As discussed herein, if desired, additives such as pH adjusting agent, whitener, colorant, odor-control, pigment, optical brightening agent, wetting agent, binder, bleaching agent, trivalent cationic metal, alum, other additive, or a combination thereof may be utilized. Such compounds are known in the art and otherwise commercially available. Given the teachings herein, one of ordinary skill in the fluff pulp and fluff pulp papermaking arts would be able to select and use them as appropriate. If present, the amount of additive is not particularly limited. Of course, such additives mentioned above could optionally be applied to the web t any stage, embodiment, or objective of the fluff pulp sheet making process described herein below or herein above, including without limitation surface applications including without limitation spray, coating, or the like surface applications.
The dried sheet of fluff pulp fibers typically has a thickness of about 20 to 80 mils, a basis weight of 200 to 900 g/m.sup.2, a burst index of 0.5 to 3.0 kPa.multidot.m.sup.2/g. The dried pulp sheet generally has a density of about 0.3 to about 1.0 g/cm.
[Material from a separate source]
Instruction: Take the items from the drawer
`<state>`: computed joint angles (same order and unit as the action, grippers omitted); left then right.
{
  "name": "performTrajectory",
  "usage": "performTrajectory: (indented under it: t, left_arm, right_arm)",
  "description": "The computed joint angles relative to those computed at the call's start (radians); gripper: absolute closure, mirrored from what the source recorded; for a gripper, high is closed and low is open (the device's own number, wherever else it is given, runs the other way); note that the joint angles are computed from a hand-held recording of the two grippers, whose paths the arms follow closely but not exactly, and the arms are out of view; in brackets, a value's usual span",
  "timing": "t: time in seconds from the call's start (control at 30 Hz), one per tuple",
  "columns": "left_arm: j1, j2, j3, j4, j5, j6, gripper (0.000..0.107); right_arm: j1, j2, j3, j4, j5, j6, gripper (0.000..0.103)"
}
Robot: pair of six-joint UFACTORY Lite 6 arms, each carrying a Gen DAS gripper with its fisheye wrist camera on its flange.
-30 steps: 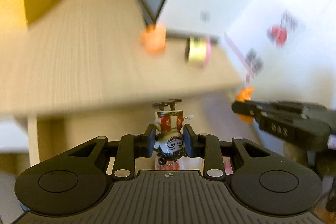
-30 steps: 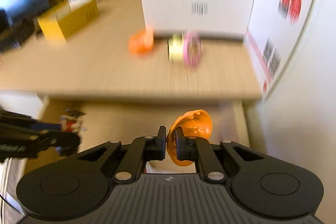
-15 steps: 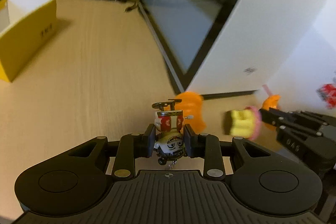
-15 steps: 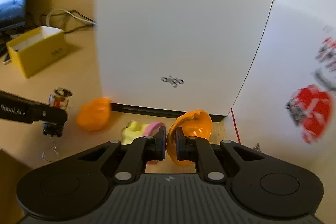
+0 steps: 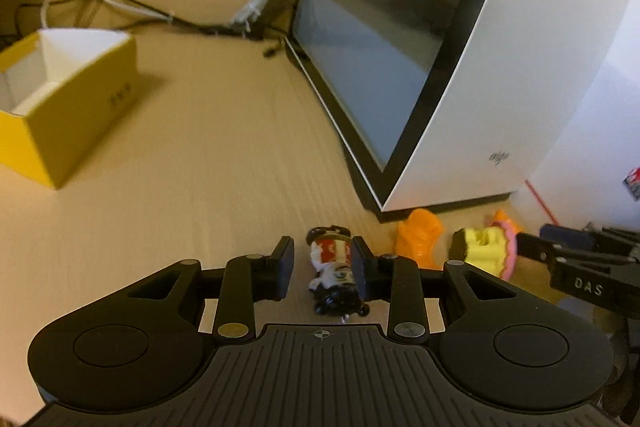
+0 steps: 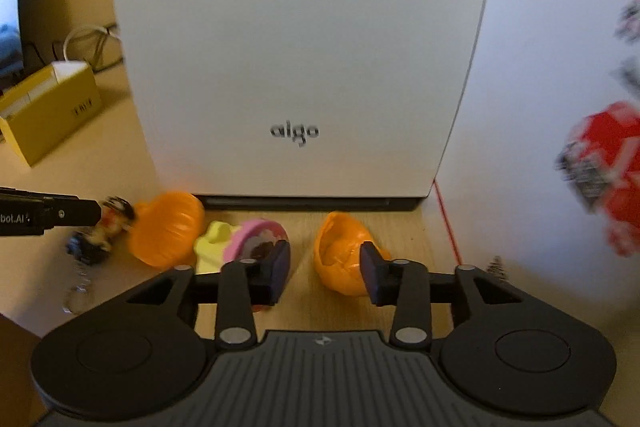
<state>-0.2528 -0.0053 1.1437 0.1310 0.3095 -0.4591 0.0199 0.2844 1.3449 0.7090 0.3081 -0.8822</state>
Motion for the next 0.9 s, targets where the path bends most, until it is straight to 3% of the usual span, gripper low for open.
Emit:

In one embodiment, the additive may be present in amounts ranging from about 0.005 to about 50 weight percent based on the weight of the fluff pulp sheet. This range includes all values and subranges therebetween, including about 0.005, 0.006, 0.007, 0.008, 0.009, 0.01, 0.02, 0.03, 0.04, 0.05, 0.06, 0.07, 0.08, 0.09, 0.1, 0.2, 0.3, 0.4, 0.5, 0.6, 0.7, 0.8, 0.9, 1, 2, 3, 4, 5, 6, 7, 8, 9, 10, 15, 20, 25, 30, 35, 40, 45, and 50 weight percent, or any combination thereof, based on the weight of the finished fluff pulp sheet.
In one embodiment, the fluff pulp sheet may have a basis weight ranging from 100 to 1100 gsm. This range includes all values and subranges therein, for example 100, 125, 150, 175, 200, 225, 250, 275, 300, 400, 500, 600, 700, 800, 900, 1000, 1100, or any combination thereof or range therein.
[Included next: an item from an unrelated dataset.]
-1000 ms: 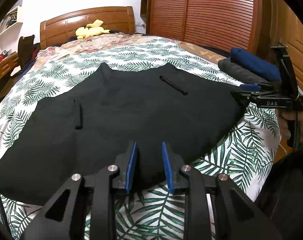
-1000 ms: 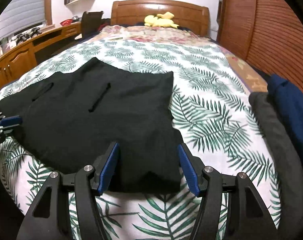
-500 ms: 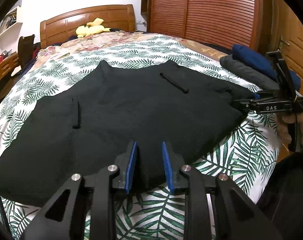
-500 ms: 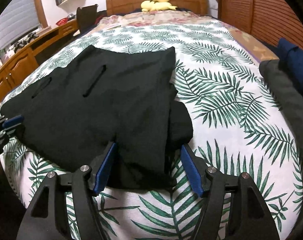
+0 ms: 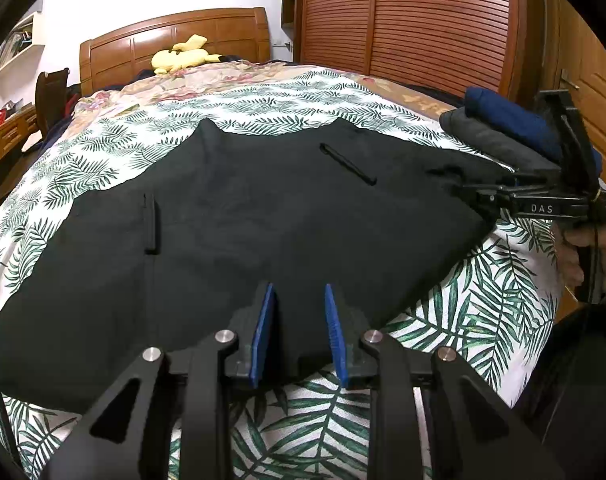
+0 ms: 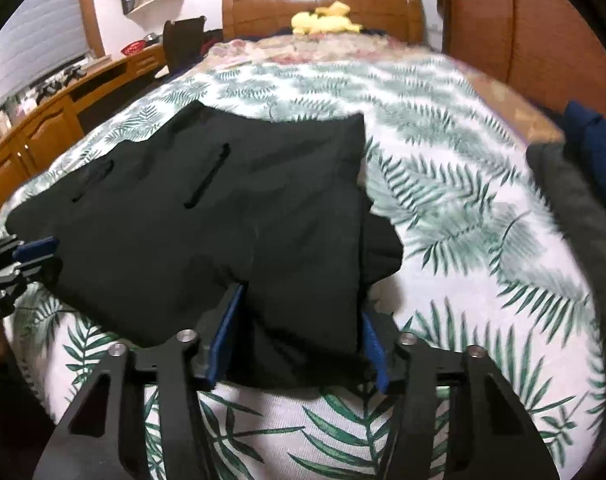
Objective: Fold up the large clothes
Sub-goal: 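Grasp the folded coat edge with the right tool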
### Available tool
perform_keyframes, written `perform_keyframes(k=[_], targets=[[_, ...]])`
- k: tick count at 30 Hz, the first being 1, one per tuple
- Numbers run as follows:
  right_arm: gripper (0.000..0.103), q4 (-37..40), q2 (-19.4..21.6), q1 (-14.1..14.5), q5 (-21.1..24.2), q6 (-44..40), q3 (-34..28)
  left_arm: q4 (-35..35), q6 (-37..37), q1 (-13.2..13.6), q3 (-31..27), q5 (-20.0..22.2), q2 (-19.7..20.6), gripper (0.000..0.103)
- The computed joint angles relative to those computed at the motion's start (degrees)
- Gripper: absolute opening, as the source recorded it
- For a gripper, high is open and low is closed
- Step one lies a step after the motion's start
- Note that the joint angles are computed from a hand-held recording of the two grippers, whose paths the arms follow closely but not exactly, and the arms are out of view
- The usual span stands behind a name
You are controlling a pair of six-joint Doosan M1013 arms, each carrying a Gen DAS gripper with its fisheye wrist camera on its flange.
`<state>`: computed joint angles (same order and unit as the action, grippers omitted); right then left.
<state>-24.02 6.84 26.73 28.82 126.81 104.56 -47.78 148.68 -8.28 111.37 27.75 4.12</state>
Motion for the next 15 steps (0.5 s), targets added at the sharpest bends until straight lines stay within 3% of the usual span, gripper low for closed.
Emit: perform_keyframes(k=[3, 6, 9, 15], targets=[[0.029, -7.94, -0.19, 1.47, 0.29, 5.0, -0.09, -0.04, -0.08, 0.0, -0.04, 0.06, 0.02, 0.025], [0.022, -13.53, -0.35, 2.62, 0.57, 7.93, -0.05, 0.06, -0.14, -0.06, 0.03, -0.11, 0.05, 0.025], [0.02, -16.49, -0.22, 3.2, 1.02, 9.0, -0.19, 0.13, -0.13, -0.11, 0.13, -0.33, 0.05, 0.025], [0.02, -15.37, -0.2, 2.79, 0.21, 7.69, -0.19, 0.22, -0.2, -0.12, 0.09, -0.39, 0.12, 0.025]])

The fluff pulp sheet made in accordance with the present invention can be made into a number of different products. These products include, but are not limited to, absorbent products, paper products, personal care products, medical products, insulating products, construction products, structural material, cement, food products, veterinary products, packaging products, diaper, tampon, sanitary napkin, incontinent pads, absorbent towels, gauze, bandage, fire retardant, and combinations thereof.
Numerous modifications and variations on the present invention are possible in light of the above teachings. It is, therefore, to be understood that within the scope of the accompanying claims, the invention may be practiced otherwise than as specifically described herein.